Welcome to ZIRP in the US.
Increasingly it looks like developed western nations are following the path set by Japan: overburdened by debt, growth remains low, deflation rather than inflation becomes the major pre-occupation for central bankers and interest rates remain low.
What's the message for fixed income?
Short JGBs remains the graveyard of global bond managers over the last decade and the message is that fixed income performs well in this environment. The precise question is: what sort of fixed income?
Government bonds should perform well. The major competitor to governments are cash rates - going nowhere anytime soon and inflation - where the risks are tilted towards the downside as commodity prices fall. 2008 could be a good guide here. Oil peaked in July 2008 at $160 per barrel, falling to $60 per barrel by year end with dramatic consequences for inflation. Likewise any bond that has a significant element of interest rate risk: investment grade credit, covered bonds etc...should participate in this rally. Conversely, inflation linked bonds, with breakeven inflation rates at elevated levels, look vulnerable.

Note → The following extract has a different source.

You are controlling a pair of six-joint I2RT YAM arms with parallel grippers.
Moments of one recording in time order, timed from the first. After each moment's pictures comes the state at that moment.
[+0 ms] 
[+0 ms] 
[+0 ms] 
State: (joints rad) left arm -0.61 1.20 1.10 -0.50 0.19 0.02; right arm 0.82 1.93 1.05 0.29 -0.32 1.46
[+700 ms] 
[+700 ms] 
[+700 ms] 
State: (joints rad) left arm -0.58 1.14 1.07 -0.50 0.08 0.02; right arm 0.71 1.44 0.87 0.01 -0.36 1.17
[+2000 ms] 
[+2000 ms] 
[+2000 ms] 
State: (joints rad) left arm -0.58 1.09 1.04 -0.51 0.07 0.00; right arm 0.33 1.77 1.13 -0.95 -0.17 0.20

More debatable are those areas of the bond market that rely on growth: high yield (HY) and emerging market debt (EMD). Here there remains a tension between the growth outlook and valuation. By committing to keep rates low for a few years (albeit conditionally) the Fed's view on economic growth is pretty clear and generally this is an environment where corporate profitability could come under pressure. Against this, valuations for both HY and EMD are now looking pretty attractive. Two issues need to be highlighted:
1. A low growth environment is one where differentiation between issuers will increase and security selection becomes paramount. The gap between the best and worst performing bonds in HY and EMD is likely to be large going forward and we have the resources in place to score well here. Our large, global EMD team covers all sectors of that market: local, external and corporate and our army of career corporate credit analysts will come into their own in this environment. In fact, joining the corporate credit army this week is veteran high yield manager Bill Healey as part of the Euro high yield team.

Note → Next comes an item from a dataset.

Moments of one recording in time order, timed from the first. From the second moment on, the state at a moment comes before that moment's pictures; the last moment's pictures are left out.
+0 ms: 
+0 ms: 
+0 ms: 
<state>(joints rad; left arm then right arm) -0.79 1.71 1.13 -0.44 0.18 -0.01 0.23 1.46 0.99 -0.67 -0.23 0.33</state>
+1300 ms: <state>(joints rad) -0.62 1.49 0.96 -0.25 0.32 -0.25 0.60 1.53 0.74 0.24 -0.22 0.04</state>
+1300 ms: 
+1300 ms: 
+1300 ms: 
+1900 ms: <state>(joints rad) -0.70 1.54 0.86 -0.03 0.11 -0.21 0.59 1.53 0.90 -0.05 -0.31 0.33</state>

2. Systemic risk: with central banks starting to respond to the lower growth environment, and with other tools at their disposal - the Fed for example could cut interest rates paid on negative reserves, extend the duration of holdings on its balance sheet as well as launching QE3, does offer some reassurance to investors. Offsetting this, events in Europe are by no means solved: the EFSF proposals remain unratified, the ECB is reluctantly buying Italian and Spanish bonds and political tensions are increasing. Any spill over that causes a double dip and genuine growth scare would be detrimental for HY and EMD prices.

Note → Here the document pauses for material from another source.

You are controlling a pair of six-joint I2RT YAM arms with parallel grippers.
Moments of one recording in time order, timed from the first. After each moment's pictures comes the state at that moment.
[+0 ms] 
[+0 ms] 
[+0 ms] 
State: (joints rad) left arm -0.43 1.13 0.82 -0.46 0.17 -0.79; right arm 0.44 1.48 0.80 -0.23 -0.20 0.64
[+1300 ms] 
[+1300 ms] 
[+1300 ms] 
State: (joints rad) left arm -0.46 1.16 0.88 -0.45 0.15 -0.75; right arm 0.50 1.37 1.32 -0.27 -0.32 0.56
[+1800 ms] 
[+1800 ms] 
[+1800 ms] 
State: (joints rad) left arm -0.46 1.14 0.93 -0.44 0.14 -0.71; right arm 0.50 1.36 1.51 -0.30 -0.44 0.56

What does this mean for portfolios?
Bond investors have two enemies: high interest rates and higher inflation - both are unlikely to present much of a challenge for a while.
This is an environment where fixed income returns are likely to continue to (positively) surprise investors. Portfolios remain well positioned with a modest long duration bias and low risk levels. As we get greater clarity on the evolution of the Eurozone response we will also look to tentatively deploy our cash pile into riskier assets: IG, HY and EMD.